Additionally, Schaffer worked closely with a high-potential innovator to win internal funding and accelerate the pace of development for a potentially transformative cross-divisional idea. Our greatest contribution to this effort was to support the design and facilitation of a full-day collaborative product development event. That experience brought 50 customers together on site to co-create a solution to their most pressing needs. Through a series of presentations, prototype demonstrations, and small group feedback discussions, our client was able to gain critical insights into product design and functionality preferences. He also sharpened his understanding of customer segmentation and how to prioritize initial sales efforts. Our client’s product is now in the market, contributing a valuable new revenue stream to the enterprise.
RESULTS, LEARNINGS, AND REFLECTIONS ON A MORE INNOVATIVE FUTURE
In the spirit of innovation, Schaffer focused our consulting support o experimentation, learning, and adjusting. For example, the innovation metrics were sharpened as the definitions of innovation evolved, and the experience of the first few innovation catalysts helped clarify criteria for selecting and developing others into the role.

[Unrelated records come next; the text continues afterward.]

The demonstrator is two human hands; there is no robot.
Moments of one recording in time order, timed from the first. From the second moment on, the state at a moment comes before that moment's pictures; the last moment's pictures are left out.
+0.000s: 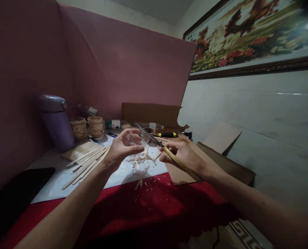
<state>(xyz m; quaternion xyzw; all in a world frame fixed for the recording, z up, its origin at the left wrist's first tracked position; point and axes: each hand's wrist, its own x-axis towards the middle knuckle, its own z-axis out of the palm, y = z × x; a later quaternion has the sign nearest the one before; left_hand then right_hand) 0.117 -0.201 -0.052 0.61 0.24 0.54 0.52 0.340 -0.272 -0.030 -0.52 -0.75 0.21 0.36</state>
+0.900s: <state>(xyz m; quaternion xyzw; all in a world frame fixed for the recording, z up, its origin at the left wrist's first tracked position) 0.121 -0.202 -0.057 0.68 0.33 0.53 0.38 0.306 -0.241 -0.016 -0.50 -0.76 0.10 0.41</state>
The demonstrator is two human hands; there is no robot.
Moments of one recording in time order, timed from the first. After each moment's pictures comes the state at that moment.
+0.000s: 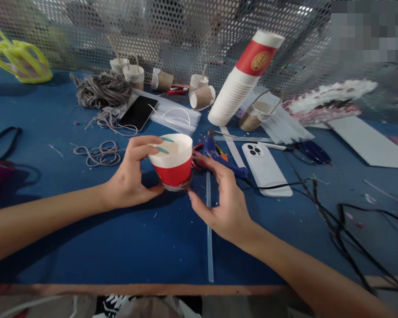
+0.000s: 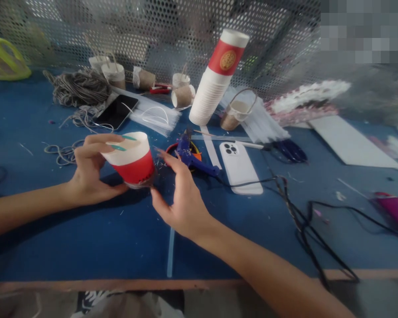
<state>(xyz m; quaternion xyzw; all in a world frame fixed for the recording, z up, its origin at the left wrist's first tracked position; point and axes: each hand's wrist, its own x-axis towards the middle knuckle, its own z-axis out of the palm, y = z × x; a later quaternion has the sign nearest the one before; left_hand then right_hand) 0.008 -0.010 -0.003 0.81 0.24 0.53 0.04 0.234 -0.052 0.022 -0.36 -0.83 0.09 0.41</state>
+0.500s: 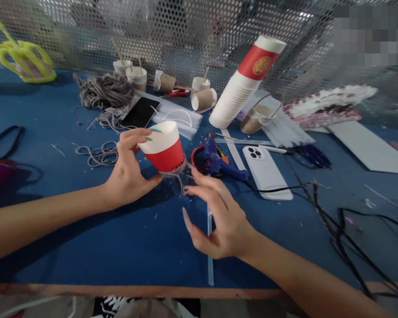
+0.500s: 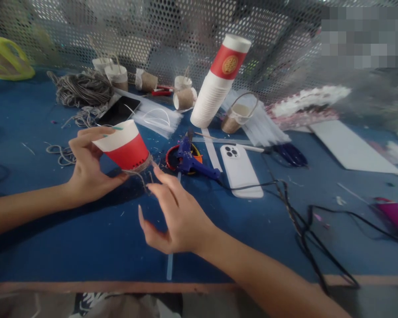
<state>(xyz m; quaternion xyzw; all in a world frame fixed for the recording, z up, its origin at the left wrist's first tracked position) 0.007 -0.002 -0.014 0.76 0.30 0.58 0.05 0.236 -0.066 0.030 -0.28 -0.89 0.03 0.36</state>
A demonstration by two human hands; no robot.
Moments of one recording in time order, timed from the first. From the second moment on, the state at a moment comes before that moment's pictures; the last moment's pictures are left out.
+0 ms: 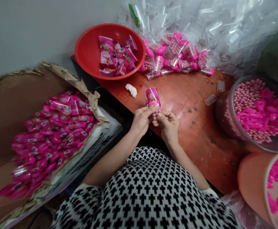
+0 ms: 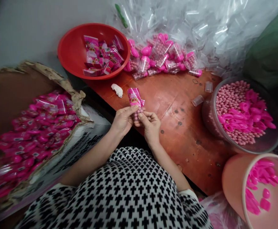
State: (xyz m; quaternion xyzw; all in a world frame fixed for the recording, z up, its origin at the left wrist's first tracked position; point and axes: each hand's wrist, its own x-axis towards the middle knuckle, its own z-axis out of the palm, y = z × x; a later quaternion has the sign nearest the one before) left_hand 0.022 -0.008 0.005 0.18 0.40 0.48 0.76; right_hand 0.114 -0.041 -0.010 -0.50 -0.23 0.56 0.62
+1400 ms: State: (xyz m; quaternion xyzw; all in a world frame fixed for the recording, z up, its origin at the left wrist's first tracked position) left_hand -0.003 0.013 -0.055 0.70 0.54 0.39 0.27; right_hand 0.158 -0.009 -0.013 -0.56 -0.44 0.50 0.49
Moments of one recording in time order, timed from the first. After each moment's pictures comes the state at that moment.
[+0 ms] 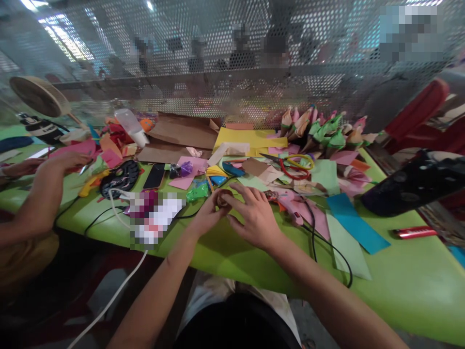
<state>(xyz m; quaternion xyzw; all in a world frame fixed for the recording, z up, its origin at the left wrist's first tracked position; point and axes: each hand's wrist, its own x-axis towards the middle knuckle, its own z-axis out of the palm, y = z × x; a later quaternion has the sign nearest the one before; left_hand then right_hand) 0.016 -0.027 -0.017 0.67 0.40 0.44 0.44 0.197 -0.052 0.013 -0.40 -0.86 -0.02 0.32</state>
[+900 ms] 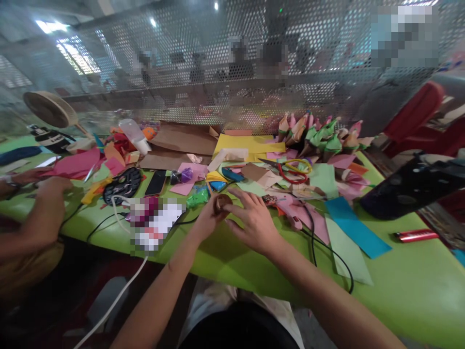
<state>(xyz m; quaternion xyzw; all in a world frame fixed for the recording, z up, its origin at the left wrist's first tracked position) 0.016 -0.025 -0.019 0.68 0.41 0.45 0.41 0.198 -0.050 0.012 -0.39 -0.86 0.01 0.33</state>
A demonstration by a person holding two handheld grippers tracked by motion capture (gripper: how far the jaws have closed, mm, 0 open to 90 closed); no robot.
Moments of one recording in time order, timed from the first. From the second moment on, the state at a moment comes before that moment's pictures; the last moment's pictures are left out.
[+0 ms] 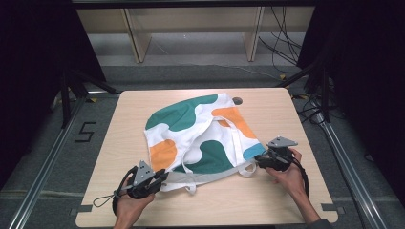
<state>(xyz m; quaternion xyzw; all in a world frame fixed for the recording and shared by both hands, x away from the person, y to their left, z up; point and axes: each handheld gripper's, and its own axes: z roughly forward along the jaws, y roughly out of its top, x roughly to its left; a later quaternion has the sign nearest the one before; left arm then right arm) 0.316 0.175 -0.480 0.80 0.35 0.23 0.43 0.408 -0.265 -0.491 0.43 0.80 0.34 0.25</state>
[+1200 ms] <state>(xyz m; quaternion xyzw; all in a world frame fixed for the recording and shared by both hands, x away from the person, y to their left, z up) 0.325 0.186 -0.503 0.84 0.37 0.26 0.31 0.324 -0.253 -0.484 0.33 0.85 0.29 0.27</state>
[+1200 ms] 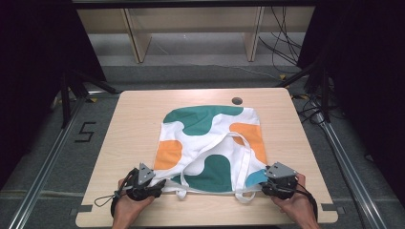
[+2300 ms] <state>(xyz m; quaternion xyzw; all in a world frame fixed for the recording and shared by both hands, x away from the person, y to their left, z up) 0.335 0.194 -0.481 0.82 0.35 0.25 0.38 0.331 -0.265 -0.473 0.34 0.83 0.33 0.28</state>
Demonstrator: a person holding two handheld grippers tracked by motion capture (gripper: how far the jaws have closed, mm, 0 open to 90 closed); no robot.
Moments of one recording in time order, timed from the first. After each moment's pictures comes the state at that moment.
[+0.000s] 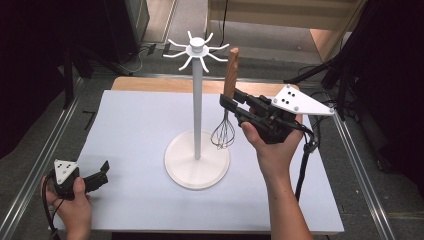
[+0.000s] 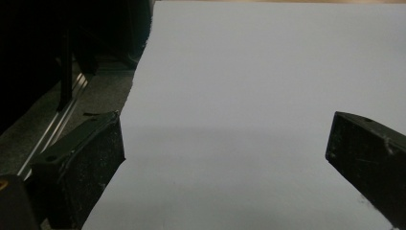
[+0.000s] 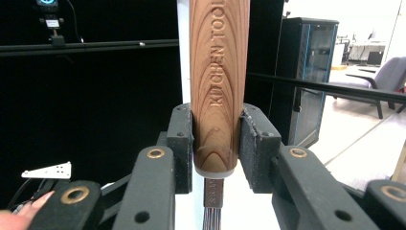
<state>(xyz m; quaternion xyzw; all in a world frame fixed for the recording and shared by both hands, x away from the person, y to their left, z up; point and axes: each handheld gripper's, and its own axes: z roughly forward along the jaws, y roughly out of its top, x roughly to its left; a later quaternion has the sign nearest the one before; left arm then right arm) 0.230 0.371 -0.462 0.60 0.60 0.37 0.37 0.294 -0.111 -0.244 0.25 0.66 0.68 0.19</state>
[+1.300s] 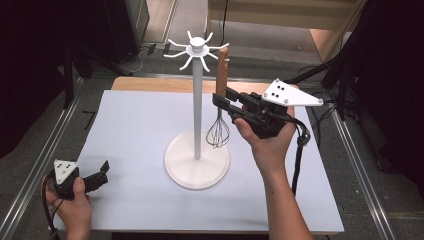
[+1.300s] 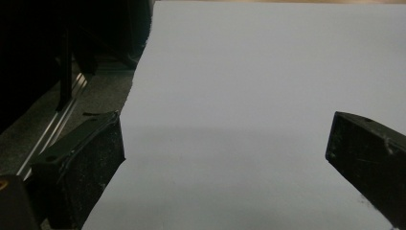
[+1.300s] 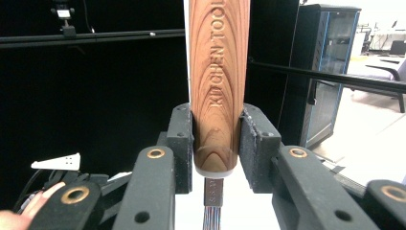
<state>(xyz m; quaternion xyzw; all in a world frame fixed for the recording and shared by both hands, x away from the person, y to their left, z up) 0.230 0.371 -0.461 0.60 0.60 0.37 0.37 0.307 -0.100 -0.245 0.24 0.68 0.67 0.17</state>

We also counseled the CIO to carry out the innovation program we developed together with as much transparency as possible, so that all employees would know what was happening and be able to actively contribute to the effort.
While there is still a significant amount of work to be done, the leading indicators of a shift towards greater innovation impact are positive. The innovation hub is the most visited site on our client’s intranet. Employees submitted more than 250 ideas for consideration at the innovation action summit and a number of these were producing returns within a few months. In addition to the example cited above, there are several innovations that span multiple divisions now being prototyped and piloted with customers. Most of the businesses have a robust portfolio of innovative ideas that are moving steadily through the pipeline.
ONLY FOUR CONSULTANTS
Our client’s early experience shows that major progress on lofty innovation goals is possible in a short period of time. A large group of expert innovation consultants is often unnecessary; the Schaffer team supporting this effort was comprised of four people. The key is to combine long-term strategy with rapid-cycle innovation sprints and to provide internal resources with the coaching they need to drive results.